Solve by cross multiplication: 2x − 3y = 9; 4x + 9y + 2 = 0.

Answer 1

Answer:

(x, y) = ( 5/2, -4/3)

Step-by-step explanation:

Multiply equation (i) by 3 and add to equation (ii)

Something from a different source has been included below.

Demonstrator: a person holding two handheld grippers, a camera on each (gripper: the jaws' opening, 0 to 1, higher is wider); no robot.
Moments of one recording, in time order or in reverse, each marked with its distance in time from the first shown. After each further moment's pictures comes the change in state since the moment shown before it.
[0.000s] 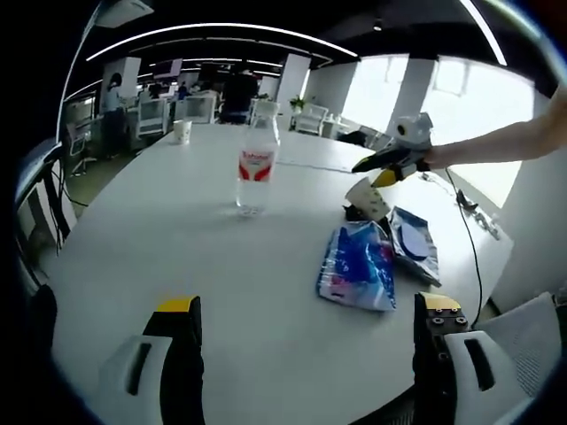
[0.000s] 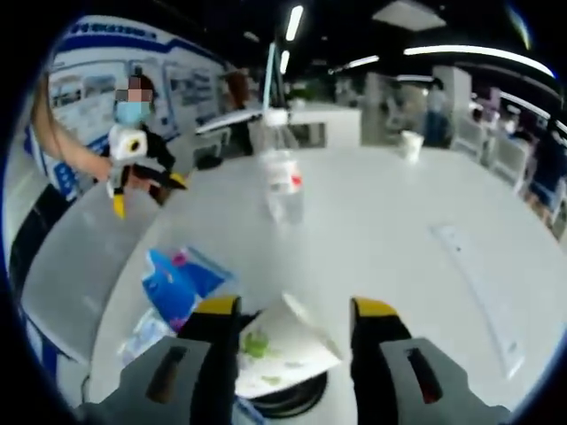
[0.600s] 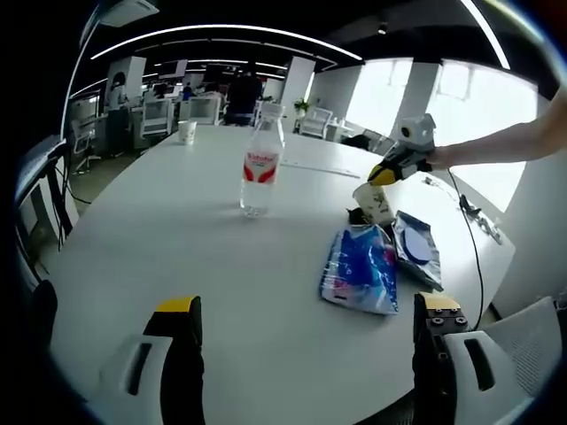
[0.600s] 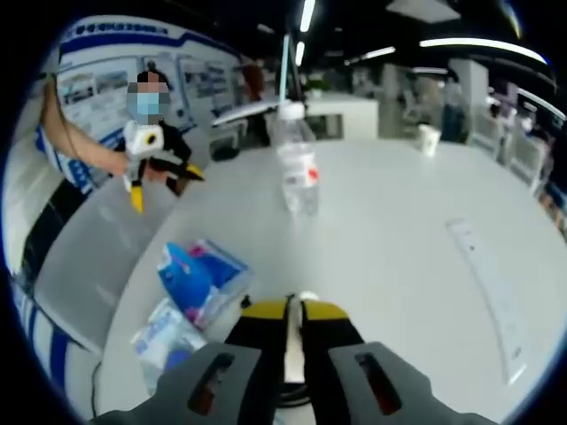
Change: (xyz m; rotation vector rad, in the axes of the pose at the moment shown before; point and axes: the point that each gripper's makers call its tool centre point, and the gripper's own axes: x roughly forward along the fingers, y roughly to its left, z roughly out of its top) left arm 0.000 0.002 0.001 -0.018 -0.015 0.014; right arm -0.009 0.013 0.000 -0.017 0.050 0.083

6x − 9y = 27     ... eq (i) x 3

4x + 9y = -2      ... eq (ii)

10x = 25

⇒ x = 25/10 = 5/2

∴ y = (-2 - 4x)/ 9 = (-2 -10 )/9 = -12/9 = -4/3

(x, y) = ( 5/2, -4/3)

Answer 2

$\large\underline{\sf{Solution-}}$

Given pair of linear equations are

$\rm :\longmapsto\:2x - 3y = 9$

and

$\rm :\longmapsto\:4x + 9y + 2 = 0$

can be rewritten as

$\rm :\longmapsto\:4x + 9y = - \: 2$

Now, Using Cross Multiplication method, we get

$\begin{gathered}\boxed{\begin{array}{c|c|c|c} \bf 2 & \bf 3 & \bf 1& \bf 2\\ \frac{\qquad}{} & \frac{\qquad}{}\frac{\qquad}{} &\frac{\qquad}{} & \frac{\qquad}{} &\\ \sf - 3 & \sf 9 & \sf 2 & \sf - 3\\ \\ \sf 9 & \sf - 2 & \sf 4 & \sf 9\\ \end{array}} \\ \end{gathered}$

So, we have now

$\rm :\longmapsto\:\dfrac{x}{6 - 81} = \dfrac{y}{36 - ( - 4)} = \dfrac{ - 1}{18 - ( - 12)}$

$\rm :\longmapsto\:\dfrac{x}{ - 75} = \dfrac{y}{36 + 4} = \dfrac{ - 1}{18 + 12}$

$\rm :\longmapsto\:\dfrac{x}{ - 75} = \dfrac{y}{40} = \dfrac{ - 1}{30}$

Taking first and third member, we get

$\rm :\longmapsto\:\dfrac{x}{ - 75} = \dfrac{ - 1}{30}$

$\rm :\longmapsto\:{x} = \dfrac{75}{30}$

$\bf :\longmapsto\:{x} = \dfrac{5}{2}$

Taking second and third member, we get

$\rm :\longmapsto\: \dfrac{y}{40} = \dfrac{ - 1}{30}$

$\rm :\longmapsto\:{y} = \dfrac{ - 40}{30}$

$\bf :\longmapsto\:{y} = - \: \dfrac{ 4}{3}$

Verification :-

Consider,

$\rm :\longmapsto\:2x - 3y = 9$

On substituting the values of x and y, we get

$\rm :\longmapsto\:2 \times \dfrac{5}{2} - 3 \times \dfrac{ - 4}{3} = 9$

$\rm :\longmapsto\:5 - ( - 4) = 9$

$\rm :\longmapsto\:5 + 4 = 9$

$\rm :\longmapsto\:9 = 9$

Hence, Verified